Only one stretch of the data is wanted: the line containing "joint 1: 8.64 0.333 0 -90", the line containing "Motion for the", and every line between them, copied exactly.

——

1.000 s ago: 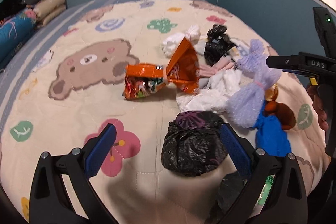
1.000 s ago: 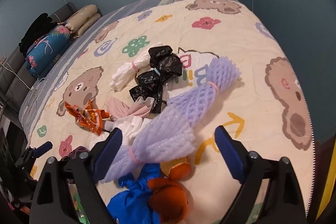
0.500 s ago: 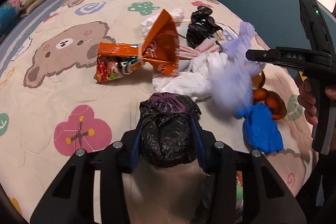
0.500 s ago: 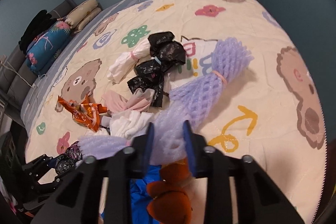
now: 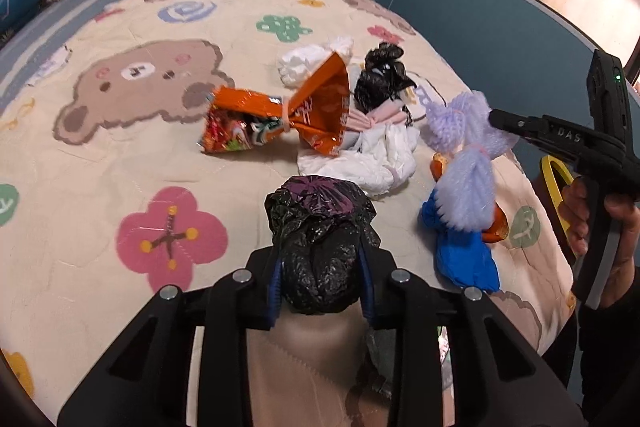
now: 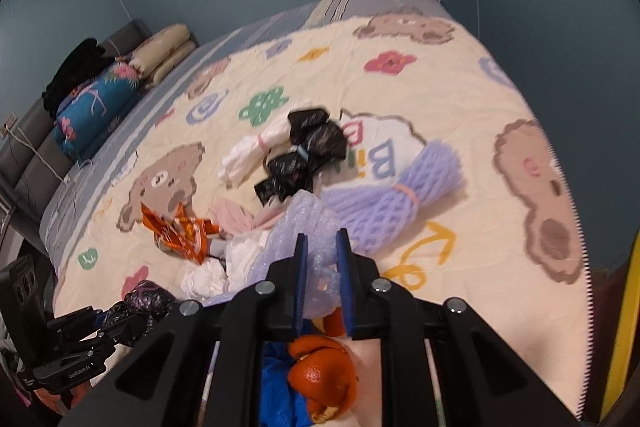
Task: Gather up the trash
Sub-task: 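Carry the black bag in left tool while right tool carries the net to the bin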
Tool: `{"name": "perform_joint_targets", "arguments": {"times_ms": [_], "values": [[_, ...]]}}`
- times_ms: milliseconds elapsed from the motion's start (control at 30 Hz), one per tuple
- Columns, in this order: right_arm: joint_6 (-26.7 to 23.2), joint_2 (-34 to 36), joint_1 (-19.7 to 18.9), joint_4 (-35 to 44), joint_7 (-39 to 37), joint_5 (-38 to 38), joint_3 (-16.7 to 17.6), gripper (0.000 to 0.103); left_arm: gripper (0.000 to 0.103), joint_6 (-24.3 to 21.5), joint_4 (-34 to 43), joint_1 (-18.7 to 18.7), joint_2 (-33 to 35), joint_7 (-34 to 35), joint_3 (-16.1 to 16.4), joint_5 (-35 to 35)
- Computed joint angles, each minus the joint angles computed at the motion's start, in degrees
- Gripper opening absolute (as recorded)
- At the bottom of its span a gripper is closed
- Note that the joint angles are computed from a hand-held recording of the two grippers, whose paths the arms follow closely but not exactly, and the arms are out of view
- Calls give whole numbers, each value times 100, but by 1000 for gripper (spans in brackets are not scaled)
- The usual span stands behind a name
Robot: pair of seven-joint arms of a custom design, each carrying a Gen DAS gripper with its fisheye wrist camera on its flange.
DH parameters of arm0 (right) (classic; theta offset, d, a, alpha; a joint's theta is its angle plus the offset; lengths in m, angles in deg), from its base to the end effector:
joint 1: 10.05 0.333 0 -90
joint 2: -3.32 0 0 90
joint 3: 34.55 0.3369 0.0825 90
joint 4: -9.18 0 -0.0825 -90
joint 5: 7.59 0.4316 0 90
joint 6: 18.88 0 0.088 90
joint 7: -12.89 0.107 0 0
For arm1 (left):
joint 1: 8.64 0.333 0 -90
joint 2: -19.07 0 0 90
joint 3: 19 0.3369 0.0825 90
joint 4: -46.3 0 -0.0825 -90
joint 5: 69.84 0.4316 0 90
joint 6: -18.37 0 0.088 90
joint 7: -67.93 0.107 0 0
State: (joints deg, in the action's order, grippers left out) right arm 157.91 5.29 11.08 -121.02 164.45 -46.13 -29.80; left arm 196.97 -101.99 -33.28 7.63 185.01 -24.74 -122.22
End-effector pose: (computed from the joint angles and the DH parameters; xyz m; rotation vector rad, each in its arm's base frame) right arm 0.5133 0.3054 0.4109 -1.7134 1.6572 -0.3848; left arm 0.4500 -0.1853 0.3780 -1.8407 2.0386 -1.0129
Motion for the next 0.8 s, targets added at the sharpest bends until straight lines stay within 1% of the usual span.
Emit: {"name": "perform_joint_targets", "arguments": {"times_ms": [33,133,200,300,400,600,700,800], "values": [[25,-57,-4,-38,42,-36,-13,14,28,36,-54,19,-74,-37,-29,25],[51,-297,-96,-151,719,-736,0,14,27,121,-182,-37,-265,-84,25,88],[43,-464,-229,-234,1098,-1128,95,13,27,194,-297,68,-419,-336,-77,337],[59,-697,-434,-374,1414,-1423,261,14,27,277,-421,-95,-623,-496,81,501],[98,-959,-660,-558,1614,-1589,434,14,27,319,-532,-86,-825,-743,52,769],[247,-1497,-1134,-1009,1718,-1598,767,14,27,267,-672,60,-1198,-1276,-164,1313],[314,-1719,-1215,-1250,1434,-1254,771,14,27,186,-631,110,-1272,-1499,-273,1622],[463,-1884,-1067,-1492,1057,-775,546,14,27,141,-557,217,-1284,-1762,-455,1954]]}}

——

* **Task solution**
joint 1: 8.64 0.333 0 -90
joint 2: -19.07 0 0 90
joint 3: 19 0.3369 0.0825 90
joint 4: -46.3 0 -0.0825 -90
joint 5: 69.84 0.4316 0 90
joint 6: -18.37 0 0.088 90
joint 7: -67.93 0.107 0 0
State: (joints deg, in the action's order, grippers left out) right arm 157.91 5.29 11.08 -121.02 164.45 -46.13 -29.80; left arm 196.97 -101.99 -33.28 7.63 185.01 -24.74 -122.22
End-effector pose: (computed from the joint angles and the DH parameters; xyz m; rotation vector rad, each in its arm's base frame) right arm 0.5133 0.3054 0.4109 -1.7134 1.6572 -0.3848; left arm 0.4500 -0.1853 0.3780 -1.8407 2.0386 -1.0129
Motion for the next 0.8 s, targets added at the sharpest bends until straight lines stay within 1% of the usual span.

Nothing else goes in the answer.